-- What the task asks --
Return the entries in full, exactly as they were written.

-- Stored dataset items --
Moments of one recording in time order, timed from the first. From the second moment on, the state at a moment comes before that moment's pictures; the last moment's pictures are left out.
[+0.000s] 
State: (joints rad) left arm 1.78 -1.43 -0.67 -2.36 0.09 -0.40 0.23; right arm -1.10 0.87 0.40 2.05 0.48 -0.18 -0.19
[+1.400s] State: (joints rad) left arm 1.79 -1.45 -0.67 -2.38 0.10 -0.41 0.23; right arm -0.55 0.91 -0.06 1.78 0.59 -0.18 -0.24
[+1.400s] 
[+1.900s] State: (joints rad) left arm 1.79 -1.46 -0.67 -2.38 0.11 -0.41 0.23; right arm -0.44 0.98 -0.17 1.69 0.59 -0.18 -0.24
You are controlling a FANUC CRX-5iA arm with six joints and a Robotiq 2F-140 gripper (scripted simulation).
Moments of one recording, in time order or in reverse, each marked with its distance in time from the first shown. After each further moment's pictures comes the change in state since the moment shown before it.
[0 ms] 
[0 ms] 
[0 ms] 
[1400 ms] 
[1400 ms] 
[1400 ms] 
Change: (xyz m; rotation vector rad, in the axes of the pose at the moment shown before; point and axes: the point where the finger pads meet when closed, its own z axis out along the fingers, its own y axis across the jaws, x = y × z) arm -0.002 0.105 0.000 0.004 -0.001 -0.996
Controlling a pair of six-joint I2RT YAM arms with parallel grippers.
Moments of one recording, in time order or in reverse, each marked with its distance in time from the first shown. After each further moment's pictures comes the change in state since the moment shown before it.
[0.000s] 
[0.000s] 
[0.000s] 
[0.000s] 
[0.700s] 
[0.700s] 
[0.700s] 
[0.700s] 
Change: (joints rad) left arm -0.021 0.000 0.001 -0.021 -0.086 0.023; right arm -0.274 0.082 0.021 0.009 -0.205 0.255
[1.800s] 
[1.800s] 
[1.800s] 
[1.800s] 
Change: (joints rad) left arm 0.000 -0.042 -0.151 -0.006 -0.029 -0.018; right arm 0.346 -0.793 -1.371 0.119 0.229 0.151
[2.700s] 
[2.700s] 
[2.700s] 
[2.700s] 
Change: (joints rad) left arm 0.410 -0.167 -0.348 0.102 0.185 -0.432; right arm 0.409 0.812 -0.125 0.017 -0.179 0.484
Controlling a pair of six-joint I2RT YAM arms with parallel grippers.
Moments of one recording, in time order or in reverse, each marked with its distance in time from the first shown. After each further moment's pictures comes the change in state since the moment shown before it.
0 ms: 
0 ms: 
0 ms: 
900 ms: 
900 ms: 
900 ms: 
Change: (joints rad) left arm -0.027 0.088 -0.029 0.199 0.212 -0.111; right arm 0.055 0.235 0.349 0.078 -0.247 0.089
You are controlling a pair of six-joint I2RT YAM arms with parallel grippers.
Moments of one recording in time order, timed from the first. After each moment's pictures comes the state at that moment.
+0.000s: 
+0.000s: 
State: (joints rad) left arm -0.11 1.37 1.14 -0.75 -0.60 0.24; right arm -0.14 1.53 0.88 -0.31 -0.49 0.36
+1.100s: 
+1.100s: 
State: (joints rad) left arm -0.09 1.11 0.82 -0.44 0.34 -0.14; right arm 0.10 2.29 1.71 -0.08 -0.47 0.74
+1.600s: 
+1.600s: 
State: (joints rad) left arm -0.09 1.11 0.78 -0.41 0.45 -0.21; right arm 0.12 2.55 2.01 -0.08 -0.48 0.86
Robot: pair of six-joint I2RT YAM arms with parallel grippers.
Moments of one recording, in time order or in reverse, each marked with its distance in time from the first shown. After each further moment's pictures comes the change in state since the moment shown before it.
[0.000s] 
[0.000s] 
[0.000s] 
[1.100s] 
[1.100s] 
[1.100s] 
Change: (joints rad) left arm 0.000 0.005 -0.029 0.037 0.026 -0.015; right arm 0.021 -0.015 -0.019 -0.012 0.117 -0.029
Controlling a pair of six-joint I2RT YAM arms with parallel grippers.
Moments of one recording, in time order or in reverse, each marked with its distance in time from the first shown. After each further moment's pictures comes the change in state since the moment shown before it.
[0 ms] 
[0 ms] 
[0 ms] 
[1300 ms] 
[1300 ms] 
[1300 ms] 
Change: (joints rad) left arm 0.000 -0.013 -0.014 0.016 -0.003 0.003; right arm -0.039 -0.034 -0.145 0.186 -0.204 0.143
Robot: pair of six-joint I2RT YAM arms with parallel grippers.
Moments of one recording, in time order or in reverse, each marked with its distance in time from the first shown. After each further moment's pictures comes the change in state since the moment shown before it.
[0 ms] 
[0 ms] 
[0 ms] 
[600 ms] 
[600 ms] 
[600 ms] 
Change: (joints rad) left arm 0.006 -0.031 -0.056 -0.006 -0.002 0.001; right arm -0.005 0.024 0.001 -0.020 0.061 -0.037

-- Task answer --
Moments of one recording in time order, timed from the first. From the second moment on, the state at a moment comes before that moment's pictures; the last moment's pictures are left out.
[+0.000s] 
State: (joints rad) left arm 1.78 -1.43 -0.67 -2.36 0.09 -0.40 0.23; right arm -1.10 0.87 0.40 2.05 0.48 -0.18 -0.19
[+1.400s] State: (joints rad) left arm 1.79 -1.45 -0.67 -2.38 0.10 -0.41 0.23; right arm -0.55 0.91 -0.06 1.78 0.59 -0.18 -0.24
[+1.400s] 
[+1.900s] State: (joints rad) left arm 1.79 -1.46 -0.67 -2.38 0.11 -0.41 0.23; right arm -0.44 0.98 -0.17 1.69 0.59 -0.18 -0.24
You are controlling a FANUC CRX-5iA arm with six joints and a Robotiq 2F-140 gripper (scripted simulation).
Moments of one recording, in time order or in reverse, each marked with its distance in time from the first shown. After each further moment's pictures comes the change in state since the moment shown before it.
[0 ms] 
[0 ms] 
[0 ms] 
[1400 ms] 
[1400 ms] 
[1400 ms] 
Change: (xyz m; rotation vector rad, in the axes of the pose at the moment shown before; point and axes: the point where the finger pads meet when closed, its own z axis out along the fingers, its own y axis across the jaws, x = y × z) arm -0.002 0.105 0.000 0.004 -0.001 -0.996
Controlling a pair of six-joint I2RT YAM arms with parallel grippers.
Moments of one recording, in time order or in reverse, each marked with its distance in time from the first shown. After each further moment's pictures comes the change in state since the moment shown before it.
[0.000s] 
[0.000s] 
[0.000s] 
[0.000s] 
[0.700s] 
[0.700s] 
[0.700s] 
[0.700s] 
Change: (joints rad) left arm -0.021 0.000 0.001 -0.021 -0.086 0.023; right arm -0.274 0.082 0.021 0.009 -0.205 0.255
[1.800s] 
[1.800s] 
[1.800s] 
[1.800s] 
Change: (joints rad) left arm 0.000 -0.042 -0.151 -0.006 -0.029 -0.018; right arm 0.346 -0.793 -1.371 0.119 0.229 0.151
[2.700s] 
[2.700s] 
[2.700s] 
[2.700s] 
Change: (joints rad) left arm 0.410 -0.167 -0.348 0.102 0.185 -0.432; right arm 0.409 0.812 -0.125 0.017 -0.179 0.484
Controlling a pair of six-joint I2RT YAM arms with parallel grippers.
Moments of one recording, in time order or in reverse, each marked with its distance in time from the first shown. After each further moment's pictures comes the change in state since the moment shown before it.
0 ms: 
0 ms: 
0 ms: 
900 ms: 
900 ms: 
900 ms: 
Change: (joints rad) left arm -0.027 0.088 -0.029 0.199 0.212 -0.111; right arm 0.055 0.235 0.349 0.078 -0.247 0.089
You are controlling a pair of six-joint I2RT YAM arms with parallel grippers.
Moments of one recording in time order, timed from the first. After each moment's pictures comes the state at that moment.
+0.000s: 
+0.000s: 
State: (joints rad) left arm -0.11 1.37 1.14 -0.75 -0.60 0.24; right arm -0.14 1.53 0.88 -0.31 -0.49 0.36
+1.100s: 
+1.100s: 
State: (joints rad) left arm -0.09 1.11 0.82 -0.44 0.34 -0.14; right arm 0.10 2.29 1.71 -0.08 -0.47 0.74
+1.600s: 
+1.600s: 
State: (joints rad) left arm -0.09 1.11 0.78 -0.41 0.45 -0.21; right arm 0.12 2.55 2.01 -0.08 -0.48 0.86
Robot: pair of six-joint I2RT YAM arms with parallel grippers.
Moments of one recording, in time order or in reverse, each marked with its distance in time from the first shown. After each further moment's pictures comes the change in state since the moment shown before it.
[0.000s] 
[0.000s] 
[0.000s] 
[1.100s] 
[1.100s] 
[1.100s] 
Change: (joints rad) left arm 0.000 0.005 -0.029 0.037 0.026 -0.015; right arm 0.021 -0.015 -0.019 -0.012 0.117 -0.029
Controlling a pair of six-joint I2RT YAM arms with parallel grippers.
Moments of one recording, in time order or in reverse, each marked with its distance in time from the first shown. After each further moment's pictures comes the change in state since the moment shown before it.
[0 ms] 
[0 ms] 
[0 ms] 
[1300 ms] 
[1300 ms] 
[1300 ms] 
Change: (joints rad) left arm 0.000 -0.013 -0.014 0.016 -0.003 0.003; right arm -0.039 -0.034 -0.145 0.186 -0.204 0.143
Robot: pair of six-joint I2RT YAM arms with parallel grippers.
Moments of one recording, in time order or in reverse, each marked with its distance in time from the first shown. After each further moment's pictures comes the change in state since the moment shown before it.
[0 ms] 
[0 ms] 
[0 ms] 
[600 ms] 
[600 ms] 
[600 ms] 
Change: (joints rad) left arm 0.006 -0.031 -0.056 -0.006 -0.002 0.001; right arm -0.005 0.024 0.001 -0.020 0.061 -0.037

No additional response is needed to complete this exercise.